EXERCISE OBJECTIVE:
Starting at the top line and ending at the last, restate the records exactly.

INFORMATION GIVEN:

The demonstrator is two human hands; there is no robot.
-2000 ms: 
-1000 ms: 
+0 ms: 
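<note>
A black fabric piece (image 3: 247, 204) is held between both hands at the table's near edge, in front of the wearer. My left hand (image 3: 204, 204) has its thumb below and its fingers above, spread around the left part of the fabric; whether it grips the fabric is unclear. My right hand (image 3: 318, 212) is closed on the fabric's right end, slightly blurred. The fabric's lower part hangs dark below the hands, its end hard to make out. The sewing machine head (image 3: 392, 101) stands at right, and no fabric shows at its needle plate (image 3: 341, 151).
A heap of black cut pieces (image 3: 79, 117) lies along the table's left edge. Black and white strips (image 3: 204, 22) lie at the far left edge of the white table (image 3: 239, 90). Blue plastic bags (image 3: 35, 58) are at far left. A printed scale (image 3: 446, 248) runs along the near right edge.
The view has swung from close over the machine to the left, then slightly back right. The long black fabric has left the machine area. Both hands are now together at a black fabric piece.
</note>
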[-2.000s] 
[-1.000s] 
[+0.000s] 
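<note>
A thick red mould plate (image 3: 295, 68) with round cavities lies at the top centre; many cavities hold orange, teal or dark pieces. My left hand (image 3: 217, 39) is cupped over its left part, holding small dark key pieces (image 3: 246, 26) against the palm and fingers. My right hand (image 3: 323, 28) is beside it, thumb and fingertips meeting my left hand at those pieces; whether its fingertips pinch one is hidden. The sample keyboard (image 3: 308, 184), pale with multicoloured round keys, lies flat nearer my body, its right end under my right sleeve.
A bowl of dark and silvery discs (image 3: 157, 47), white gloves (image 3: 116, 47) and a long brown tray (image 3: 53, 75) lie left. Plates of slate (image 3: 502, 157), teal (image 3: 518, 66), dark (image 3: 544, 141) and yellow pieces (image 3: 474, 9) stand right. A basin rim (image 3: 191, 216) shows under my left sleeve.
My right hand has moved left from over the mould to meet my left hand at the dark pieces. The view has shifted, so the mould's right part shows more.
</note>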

PROBLEM SOLUTION:
The demonstrator is two human hands; there is no robot.
-2000 ms: 
-1000 ms: 
+0 ms: 
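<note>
A black fabric piece (image 3: 247, 204) is held between both hands at the table's near edge, in front of the wearer. My left hand (image 3: 204, 204) has its thumb below and its fingers above, spread around the left part of the fabric; whether it grips the fabric is unclear. My right hand (image 3: 318, 212) is closed on the fabric's right end, slightly blurred. The fabric's lower part hangs dark below the hands, its end hard to make out. The sewing machine head (image 3: 392, 101) stands at right, and no fabric shows at its needle plate (image 3: 341, 151).
A heap of black cut pieces (image 3: 79, 117) lies along the table's left edge. Black and white strips (image 3: 204, 22) lie at the far left edge of the white table (image 3: 239, 90). Blue plastic bags (image 3: 35, 58) are at far left. A printed scale (image 3: 446, 248) runs along the near right edge.
The view has swung from close over the machine to the left, then slightly back right. The long black fabric has left the machine area. Both hands are now together at a black fabric piece.
</note>
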[-2.000s] 
[-1.000s] 
[+0.000s] 
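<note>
A thick red mould plate (image 3: 295, 68) with round cavities lies at the top centre; many cavities hold orange, teal or dark pieces. My left hand (image 3: 217, 39) is cupped over its left part, holding small dark key pieces (image 3: 246, 26) against the palm and fingers. My right hand (image 3: 323, 28) is beside it, thumb and fingertips meeting my left hand at those pieces; whether its fingertips pinch one is hidden. The sample keyboard (image 3: 308, 184), pale with multicoloured round keys, lies flat nearer my body, its right end under my right sleeve.
A bowl of dark and silvery discs (image 3: 157, 47), white gloves (image 3: 116, 47) and a long brown tray (image 3: 53, 75) lie left. Plates of slate (image 3: 502, 157), teal (image 3: 518, 66), dark (image 3: 544, 141) and yellow pieces (image 3: 474, 9) stand right. A basin rim (image 3: 191, 216) shows under my left sleeve.
My right hand has moved left from over the mould to meet my left hand at the dark pieces. The view has shifted, so the mould's right part shows more.
</note>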

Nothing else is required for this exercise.